▶ **Task to complete**
Say how many lines in the entries hold the string "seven", giving the number by itself.

▶ **Material shown**
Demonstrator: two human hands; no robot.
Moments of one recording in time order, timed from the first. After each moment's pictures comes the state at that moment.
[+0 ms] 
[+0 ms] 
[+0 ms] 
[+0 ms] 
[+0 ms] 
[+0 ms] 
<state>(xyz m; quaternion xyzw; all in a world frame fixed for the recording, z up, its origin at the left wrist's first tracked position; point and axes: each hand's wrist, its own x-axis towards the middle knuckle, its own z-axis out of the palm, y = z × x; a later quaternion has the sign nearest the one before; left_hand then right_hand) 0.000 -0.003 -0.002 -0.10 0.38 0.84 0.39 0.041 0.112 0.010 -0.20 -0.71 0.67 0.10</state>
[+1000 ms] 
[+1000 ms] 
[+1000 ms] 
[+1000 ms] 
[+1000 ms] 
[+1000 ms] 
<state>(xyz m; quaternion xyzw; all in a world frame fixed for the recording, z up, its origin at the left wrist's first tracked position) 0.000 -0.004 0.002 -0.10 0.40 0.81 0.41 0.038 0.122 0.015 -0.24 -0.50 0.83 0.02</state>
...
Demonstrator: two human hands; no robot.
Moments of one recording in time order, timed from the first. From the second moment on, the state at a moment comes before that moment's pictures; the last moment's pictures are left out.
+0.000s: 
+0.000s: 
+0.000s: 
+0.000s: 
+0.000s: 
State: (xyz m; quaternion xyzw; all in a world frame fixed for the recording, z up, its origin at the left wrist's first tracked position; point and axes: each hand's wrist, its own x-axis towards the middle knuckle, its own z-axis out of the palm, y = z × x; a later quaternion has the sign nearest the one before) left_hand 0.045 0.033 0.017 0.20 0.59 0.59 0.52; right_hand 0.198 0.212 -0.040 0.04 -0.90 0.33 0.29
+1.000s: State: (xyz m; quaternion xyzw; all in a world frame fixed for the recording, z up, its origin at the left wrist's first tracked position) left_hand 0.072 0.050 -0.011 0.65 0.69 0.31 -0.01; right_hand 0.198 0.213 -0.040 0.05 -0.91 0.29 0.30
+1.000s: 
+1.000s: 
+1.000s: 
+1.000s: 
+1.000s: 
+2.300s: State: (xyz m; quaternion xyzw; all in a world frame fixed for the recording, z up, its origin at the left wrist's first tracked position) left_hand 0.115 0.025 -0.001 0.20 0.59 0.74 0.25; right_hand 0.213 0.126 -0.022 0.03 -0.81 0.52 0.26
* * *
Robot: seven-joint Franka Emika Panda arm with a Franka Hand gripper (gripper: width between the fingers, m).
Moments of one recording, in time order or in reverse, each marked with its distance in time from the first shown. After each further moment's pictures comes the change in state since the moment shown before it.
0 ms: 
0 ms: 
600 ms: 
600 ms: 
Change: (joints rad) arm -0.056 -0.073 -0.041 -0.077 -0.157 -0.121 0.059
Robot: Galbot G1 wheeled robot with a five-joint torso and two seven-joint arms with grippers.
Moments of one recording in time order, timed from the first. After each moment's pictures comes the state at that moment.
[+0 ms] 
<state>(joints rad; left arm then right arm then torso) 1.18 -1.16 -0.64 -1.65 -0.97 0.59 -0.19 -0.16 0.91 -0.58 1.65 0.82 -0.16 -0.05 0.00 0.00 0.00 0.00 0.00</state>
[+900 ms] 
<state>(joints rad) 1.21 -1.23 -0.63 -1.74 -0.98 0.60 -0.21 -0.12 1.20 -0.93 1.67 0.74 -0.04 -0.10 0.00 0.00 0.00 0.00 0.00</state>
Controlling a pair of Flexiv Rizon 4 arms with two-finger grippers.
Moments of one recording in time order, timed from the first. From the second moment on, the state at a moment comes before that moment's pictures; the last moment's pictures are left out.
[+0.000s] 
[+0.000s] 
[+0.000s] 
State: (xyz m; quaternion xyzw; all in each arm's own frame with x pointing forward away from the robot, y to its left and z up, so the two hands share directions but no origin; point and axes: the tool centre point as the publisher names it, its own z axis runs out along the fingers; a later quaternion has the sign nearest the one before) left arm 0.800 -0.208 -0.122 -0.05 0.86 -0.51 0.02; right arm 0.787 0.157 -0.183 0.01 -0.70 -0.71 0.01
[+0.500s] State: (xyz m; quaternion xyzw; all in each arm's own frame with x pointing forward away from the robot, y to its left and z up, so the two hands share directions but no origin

▶ **Result of the task**
2